黒衣の森に入って早二時間。すでに私・ビリアラはうんざりしていた。

 まずベタベタする。湿度が高すぎて肌がベタベタするのだ。


「……帰りたい」

「ぐすっ、ドラゴン狩るまで帰らないんだから!」


 泣きながらもやる気満々のマーテには悪いんだけど、すでに私にはやる気が全くなかった。

 黒衣の森の奥は樹々が覆い茂っており全く光の差し込まないような樹海と化していたのだ。結果、地面は日に当たることがないため泥となっており踏むたびに靴が沈む。


「レキ姉さんやアルねぇみたいにできたらいいんだけど……」


 そう言いながら上を見上げるとレキ姉さんとアルは木から木へと軽々と飛び移り移動していた。あれなら泥の被害にも合わないからね。

 マーテと私もしようとしたけど私は飛び移れたけど、マーテはあっさりと飛び移った木から転げ落ちた。

 そのためマーテと一緒に私が泥上の地面を歩く羽目になったのだ。


「うう、ベタベタする」


 横を見ると泥だらけのメイド服を着たマーテが泣きながら歩いていた。


「だからやめようって言ったのに。あなた、魔王様よりはマシだけど運動できないんだから」


 マーテの運動能力は獣人種の中ではかなり鈍臭い分類に入る。周りに人間が多いためにわかりにくいが今のように獣人種だけになるとかなりわかるのだ。彼女の名誉のためにいうと何もないところで転ぶ魔王様よりはマシである。


「ねぇ、ビリアラ」

「なに?」


 頭上の木の上にしゃがみ込んだアルねぇが私に話しかけて来た。木屑が頭にかかるからちょっと移動して欲しい。

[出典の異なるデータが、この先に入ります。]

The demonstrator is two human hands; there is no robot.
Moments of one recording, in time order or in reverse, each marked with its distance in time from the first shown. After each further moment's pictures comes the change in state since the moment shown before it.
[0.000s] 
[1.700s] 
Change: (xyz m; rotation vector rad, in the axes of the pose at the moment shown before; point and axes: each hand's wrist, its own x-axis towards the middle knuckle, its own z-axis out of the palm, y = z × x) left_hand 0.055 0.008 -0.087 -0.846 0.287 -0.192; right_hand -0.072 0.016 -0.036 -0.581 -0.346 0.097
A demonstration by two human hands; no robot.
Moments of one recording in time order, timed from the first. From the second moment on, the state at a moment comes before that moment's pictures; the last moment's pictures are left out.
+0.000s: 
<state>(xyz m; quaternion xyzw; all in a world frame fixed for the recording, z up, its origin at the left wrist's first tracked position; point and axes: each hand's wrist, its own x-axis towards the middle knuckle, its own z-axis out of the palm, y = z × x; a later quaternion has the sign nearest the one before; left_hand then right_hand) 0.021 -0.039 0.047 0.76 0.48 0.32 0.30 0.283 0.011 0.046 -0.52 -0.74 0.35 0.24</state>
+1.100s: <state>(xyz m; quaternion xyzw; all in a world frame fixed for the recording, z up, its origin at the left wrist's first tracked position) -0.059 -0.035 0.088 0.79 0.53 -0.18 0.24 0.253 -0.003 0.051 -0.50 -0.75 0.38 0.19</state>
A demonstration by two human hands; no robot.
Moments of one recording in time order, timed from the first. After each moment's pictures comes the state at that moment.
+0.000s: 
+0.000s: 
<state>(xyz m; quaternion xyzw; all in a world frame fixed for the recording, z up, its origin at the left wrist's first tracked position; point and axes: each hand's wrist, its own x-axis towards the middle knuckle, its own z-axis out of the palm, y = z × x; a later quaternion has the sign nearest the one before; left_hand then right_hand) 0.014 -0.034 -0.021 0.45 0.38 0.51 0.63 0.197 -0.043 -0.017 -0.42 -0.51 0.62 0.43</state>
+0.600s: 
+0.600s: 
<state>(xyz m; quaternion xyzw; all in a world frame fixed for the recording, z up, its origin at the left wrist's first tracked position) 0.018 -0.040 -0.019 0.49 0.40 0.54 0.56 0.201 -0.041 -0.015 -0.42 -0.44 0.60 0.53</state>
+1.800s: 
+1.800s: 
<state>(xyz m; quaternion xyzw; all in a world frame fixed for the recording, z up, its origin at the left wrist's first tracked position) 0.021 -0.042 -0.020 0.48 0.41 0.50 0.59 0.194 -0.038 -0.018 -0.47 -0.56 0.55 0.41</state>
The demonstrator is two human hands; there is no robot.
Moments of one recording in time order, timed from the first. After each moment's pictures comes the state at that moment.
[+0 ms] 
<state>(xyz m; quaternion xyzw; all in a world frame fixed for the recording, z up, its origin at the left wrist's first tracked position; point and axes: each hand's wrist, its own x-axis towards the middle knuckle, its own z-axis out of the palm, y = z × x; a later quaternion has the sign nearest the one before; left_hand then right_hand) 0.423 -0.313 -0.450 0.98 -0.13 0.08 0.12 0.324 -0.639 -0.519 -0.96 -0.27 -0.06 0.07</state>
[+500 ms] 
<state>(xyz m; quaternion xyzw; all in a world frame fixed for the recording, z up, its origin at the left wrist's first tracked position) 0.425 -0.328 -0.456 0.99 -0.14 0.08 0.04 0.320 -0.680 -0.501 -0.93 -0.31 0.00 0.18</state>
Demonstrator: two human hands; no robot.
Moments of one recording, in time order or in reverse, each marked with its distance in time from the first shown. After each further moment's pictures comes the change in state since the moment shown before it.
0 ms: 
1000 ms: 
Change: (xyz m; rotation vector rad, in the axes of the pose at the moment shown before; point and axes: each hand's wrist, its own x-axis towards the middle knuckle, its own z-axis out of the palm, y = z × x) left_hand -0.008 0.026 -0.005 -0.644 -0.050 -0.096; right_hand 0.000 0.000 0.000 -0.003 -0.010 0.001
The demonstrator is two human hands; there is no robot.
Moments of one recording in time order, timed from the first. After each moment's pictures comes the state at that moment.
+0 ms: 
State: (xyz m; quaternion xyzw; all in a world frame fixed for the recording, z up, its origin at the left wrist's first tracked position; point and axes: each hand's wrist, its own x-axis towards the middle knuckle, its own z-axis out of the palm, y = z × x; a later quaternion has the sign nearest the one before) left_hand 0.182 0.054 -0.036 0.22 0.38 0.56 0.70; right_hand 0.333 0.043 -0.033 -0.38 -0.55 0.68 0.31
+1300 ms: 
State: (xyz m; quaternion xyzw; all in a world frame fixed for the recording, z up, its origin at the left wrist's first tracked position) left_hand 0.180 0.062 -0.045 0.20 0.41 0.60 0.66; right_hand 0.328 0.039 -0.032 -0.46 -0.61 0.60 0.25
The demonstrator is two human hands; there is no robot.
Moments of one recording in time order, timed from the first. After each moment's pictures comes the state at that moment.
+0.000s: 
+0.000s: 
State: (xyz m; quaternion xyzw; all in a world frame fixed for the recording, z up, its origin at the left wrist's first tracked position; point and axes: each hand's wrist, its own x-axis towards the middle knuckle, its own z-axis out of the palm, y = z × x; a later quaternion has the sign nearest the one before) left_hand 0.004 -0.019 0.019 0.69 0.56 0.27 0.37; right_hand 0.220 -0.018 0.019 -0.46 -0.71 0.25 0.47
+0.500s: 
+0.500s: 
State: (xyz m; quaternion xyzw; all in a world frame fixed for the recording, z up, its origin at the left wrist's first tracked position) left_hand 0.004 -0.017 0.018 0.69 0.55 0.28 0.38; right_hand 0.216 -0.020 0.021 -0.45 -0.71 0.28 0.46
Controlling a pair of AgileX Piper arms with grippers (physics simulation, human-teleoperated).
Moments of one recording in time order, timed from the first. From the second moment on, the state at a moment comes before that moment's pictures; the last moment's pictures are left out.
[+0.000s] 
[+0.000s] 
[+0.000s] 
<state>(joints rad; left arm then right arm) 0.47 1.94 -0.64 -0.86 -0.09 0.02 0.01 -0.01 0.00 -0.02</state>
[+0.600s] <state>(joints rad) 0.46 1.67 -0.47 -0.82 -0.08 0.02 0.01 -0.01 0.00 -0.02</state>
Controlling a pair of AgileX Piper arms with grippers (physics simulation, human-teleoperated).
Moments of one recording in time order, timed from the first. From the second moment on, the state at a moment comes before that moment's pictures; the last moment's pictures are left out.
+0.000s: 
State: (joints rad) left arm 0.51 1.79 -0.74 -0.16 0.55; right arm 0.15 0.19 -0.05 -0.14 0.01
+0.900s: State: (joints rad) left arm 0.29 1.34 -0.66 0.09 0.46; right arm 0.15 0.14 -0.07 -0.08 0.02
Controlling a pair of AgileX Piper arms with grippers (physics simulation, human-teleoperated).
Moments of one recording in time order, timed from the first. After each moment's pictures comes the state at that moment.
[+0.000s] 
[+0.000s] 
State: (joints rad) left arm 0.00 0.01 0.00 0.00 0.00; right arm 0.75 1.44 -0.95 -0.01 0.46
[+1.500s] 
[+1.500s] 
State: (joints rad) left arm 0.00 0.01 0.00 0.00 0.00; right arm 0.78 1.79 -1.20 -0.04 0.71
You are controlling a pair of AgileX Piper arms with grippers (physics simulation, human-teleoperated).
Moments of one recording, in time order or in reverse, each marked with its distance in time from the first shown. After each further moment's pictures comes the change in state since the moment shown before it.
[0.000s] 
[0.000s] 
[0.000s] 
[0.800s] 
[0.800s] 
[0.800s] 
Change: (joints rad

「あとちょっと先に行った所に変なのがある。レキ姉さんが見張ってる」

「変なの?」


 この森の大分奥にある物で変なもの? 全く見当がつかない。


「とりあえず、急いで来て」


 そう言うとアルねぇは再びピョンと跳ね、樹々を渡り先に進んでしまった。

 なんならマーテを背負って行ってくれれば早く行けたんだけど。


「……仕方ない。マーテ私の背中に乗って」

「うい」


 マーテが背中に乗るとべちゃりと泥がメイド服に着いたが仕方ない。この子をここに放って行くわけには行かないし。

 マーテをしっかりと抱え跳躍、二度、三度と大樹を蹴り太い枝に登る。


「行くよ」

「うい」


 マーテの返事を聞き脚に力を入れさらに跳躍。

 前方の木に向かい飛び移り、さらに飛ぶ。

 タイミングがずれると泥沼に真っ逆さまだから微妙に慎重に跳躍を行う。

 同時に後ろにペシペシと何かが当たるような音が耳に入る。


「あ痛! 痛い!」


 マーテが痛がる声を上げたため後ろを振り向くと私は躱している枝が物の見事にマーテの頭や顔面に直撃しているようだった。


「ビリアラ! 絶対わざとでしょ!」

「わざとじゃないわよ」


 そこまで、悪質かつ陰湿なことを妹にはしない。

 紙魔法(ペーパークラフト)を使うと足場もろとも切り裂きそうで怖い。というかここまで湿気が強いと紙を一度紙魔法(ペーパークラフト)に使えば湿気で使い物にならなくなりそうなのでいざという時のために温存しときたいんだ。

 やがてアルねぇに追いつき並ぶと私を確認したアルねぇは前方を指差す。

 それを確認すると同じくらいに空間が開け、足場となっていた木がなくなる。

 そのため広がった空間に着地する羽目になったが泥が跳ねることはなかった。

 踏みしめたのは泥状の地面ではなくしっかりとした地面だった。

しっかりとした足場のためマーテを地面に下ろす。


「あれなんだけどね〜ビリアラ」


 気の抜けるような声を出してはいるが全く警戒を怠らないレキ姉さんが前方に視線を向ける。


「……なにあれ?」


 樹々がなく広々とした空間の真ん中にあったのはお菓子の家だった。